The project is unique because of its large size. Of the 491 apartments at 90 Sands, 185 will be affordable to a wide range of New Yorkers, from extremely low-income to moderate-income households, and 305 units will be home to formerly homeless individuals.

Much of the renovation at the 30-story building will involve creating office and common spaces for residents, including a multipurpose room for community events and meetings, a digital library, a fitness room, and a medical suite. Plans call for the top floor, which is known as the observatory for its spectacular views, to be used for resident programs as well as space for nonprofits and others in the community to use.

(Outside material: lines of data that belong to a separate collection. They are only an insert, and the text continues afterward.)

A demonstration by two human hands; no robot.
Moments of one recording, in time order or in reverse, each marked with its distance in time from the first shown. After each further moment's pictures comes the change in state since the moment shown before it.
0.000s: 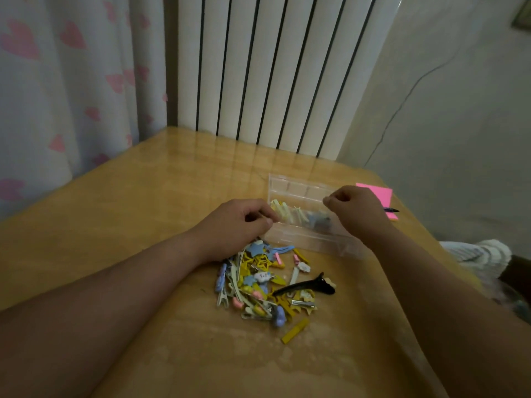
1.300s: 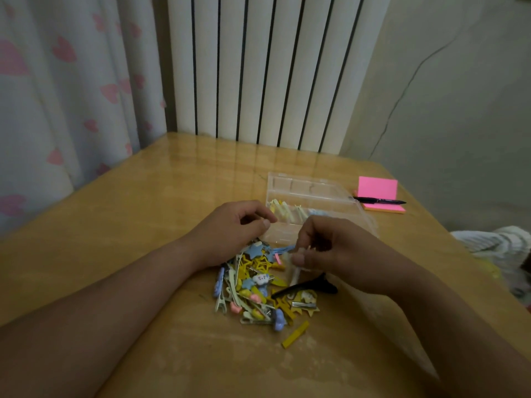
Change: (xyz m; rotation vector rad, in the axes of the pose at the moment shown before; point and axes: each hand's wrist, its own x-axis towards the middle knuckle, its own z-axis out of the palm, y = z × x) left_hand -0.002 -0.001 0.000 0.016 0.007 0.008; right_hand -0.089 -0.028 -0.020 0.237 -0.585 -0.266
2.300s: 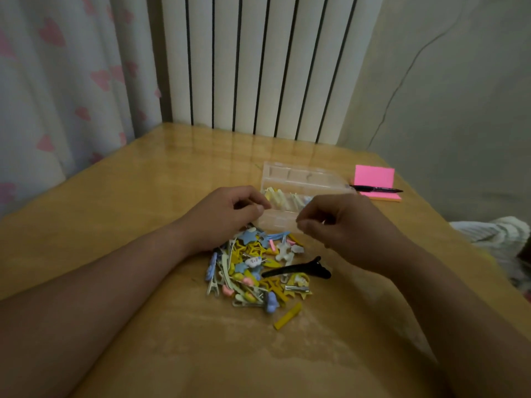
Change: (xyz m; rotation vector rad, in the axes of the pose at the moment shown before) left_hand 0.001 0.001 0.000 0.010 0.007 -0.011; right_hand -0.002 0.009 -0.007 -0.285 0.250 -0.087
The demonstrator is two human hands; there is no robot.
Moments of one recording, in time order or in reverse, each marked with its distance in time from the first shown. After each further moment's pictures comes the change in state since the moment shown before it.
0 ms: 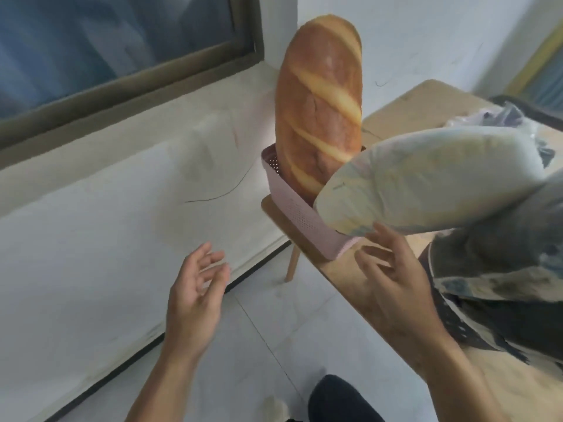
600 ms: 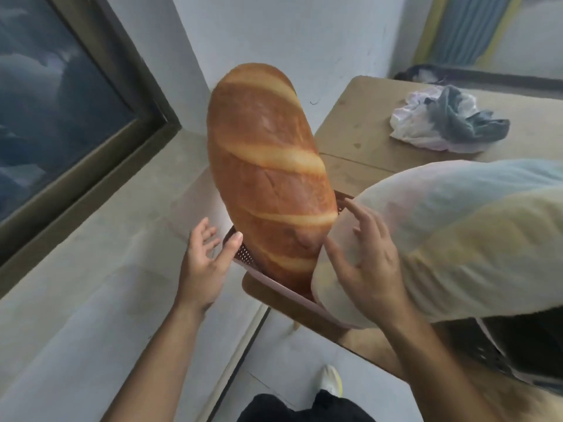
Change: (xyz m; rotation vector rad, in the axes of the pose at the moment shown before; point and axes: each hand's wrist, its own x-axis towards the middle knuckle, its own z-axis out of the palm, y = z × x) left_hand 0.302 0.074 0.128 0.161 -0.421 0.117; right_hand 0.196 -0.015 0.071 -0.292 0.404 -0.180
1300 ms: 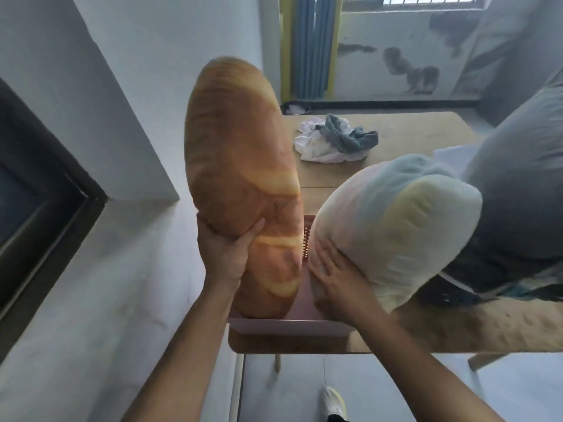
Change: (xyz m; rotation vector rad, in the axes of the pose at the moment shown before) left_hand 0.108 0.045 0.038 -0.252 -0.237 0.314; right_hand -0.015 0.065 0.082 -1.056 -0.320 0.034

The Center for Urban Community Services will provide on-site social services to residents.The development is also unique for its location in downtown Brooklyn, where there is very little affordable and supportive housing, says Brenda Rosen, Breaking Ground president and CEO.

“This presented us an opportunity that there was no way we were going to pass up,” she says.

Like many other hotel conversions, the project needed to obtain a zoning change. Much of the funding is also coming from the city.

For the acquisition of 90 Sands, Breaking Ground received $2 million from the New York City Council, a $155 million loan from HPD, and a $10 million grant from Enterprise Community Partners. Breaking Ground provided a $6.7 million sponsor loan to finance acquisition and pre-construction costs. The Leviticus Fund also provided $1.5 million in pre-construction financing.

The renovation and repositioning of the building as supportive and affordable housing will be financed by 501c3 and taxable bonds totaling more than $70.4 million issued by the New York City Housing Development Corp. (HDC). HDC provided an additional $6 million in capital subsidy. JPMorgan Chase is providing a construction letter of credit.

Breaking Ground has its sights on a possible fifth hotel conversion that could potentially bring another 500 SRO-style supportive housing units to Midtown.

Others also will continue to watch for opportunities.

“With the new administration coming, we’re excited by Eric Adams and his ideas around affordable housing,” says Fairstead’s Meringoff. “Even though we certainly hope the pandemic is starting to be in the rearview mirror and the hotel industry is recovering, studies have shown that there will still be a number of hotels that don’t recover and don’t make it back to the market. We would love to work with elected officials and the public sector and other developers in the private sector to come up with innovative new ideas around the potential lost hotel stock and try to convert it into affordable housing. We know affordable housing is one of the largest crises in the country.”